---------- INFORMATION PROVIDED

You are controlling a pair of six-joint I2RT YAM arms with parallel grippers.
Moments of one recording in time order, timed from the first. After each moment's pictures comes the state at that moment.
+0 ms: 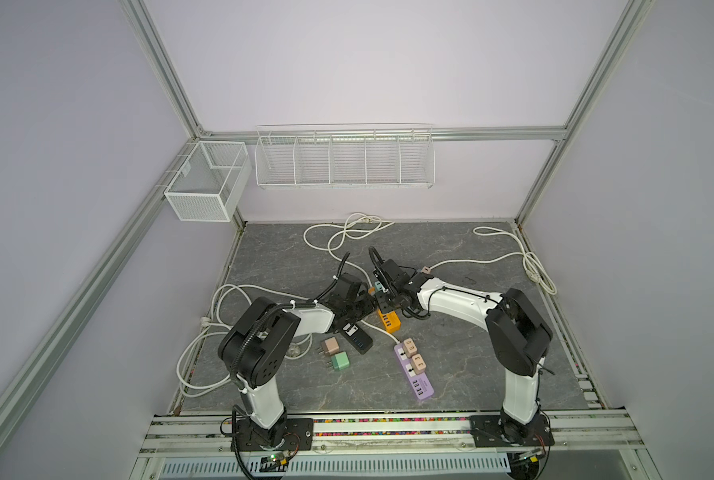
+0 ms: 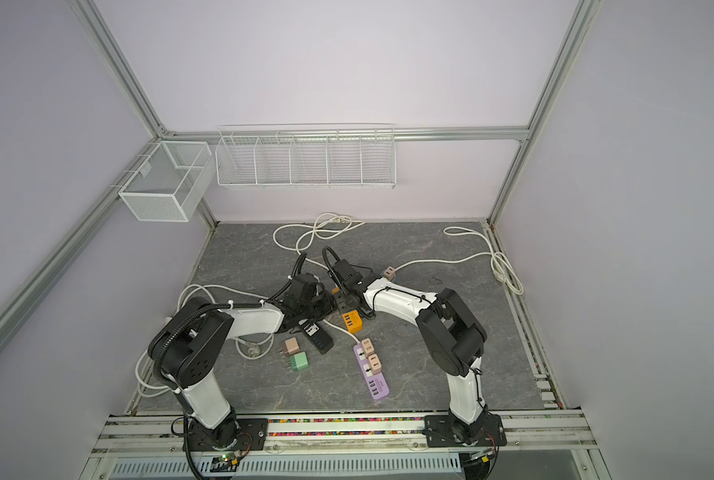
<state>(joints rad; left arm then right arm) -0.62 1.78 0.83 0.21 0.21 -1.00 0.79 1.93 1.38 -0.51 0.15 0.33</state>
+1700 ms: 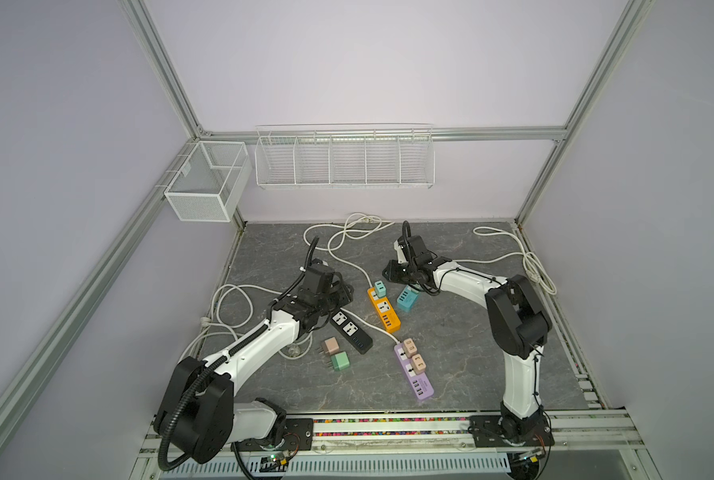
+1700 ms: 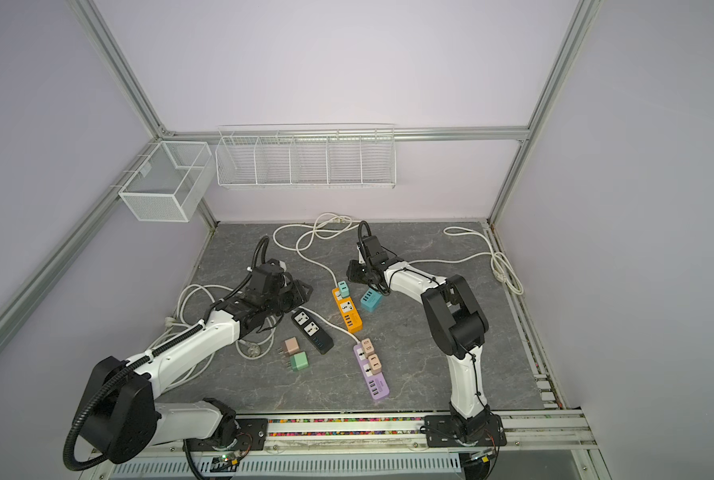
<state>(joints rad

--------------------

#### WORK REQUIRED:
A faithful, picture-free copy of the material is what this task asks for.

#### RESPONSE AREA:
You are controlling a pair of six-joint I2RT YAM arms with parallel grippers.
Moments of one recording in time order, timed from the first. After each moment's pictures comes the state at that moment.
+0 ms: 
+0 ms: 
<state>(joints rad; left arm then right arm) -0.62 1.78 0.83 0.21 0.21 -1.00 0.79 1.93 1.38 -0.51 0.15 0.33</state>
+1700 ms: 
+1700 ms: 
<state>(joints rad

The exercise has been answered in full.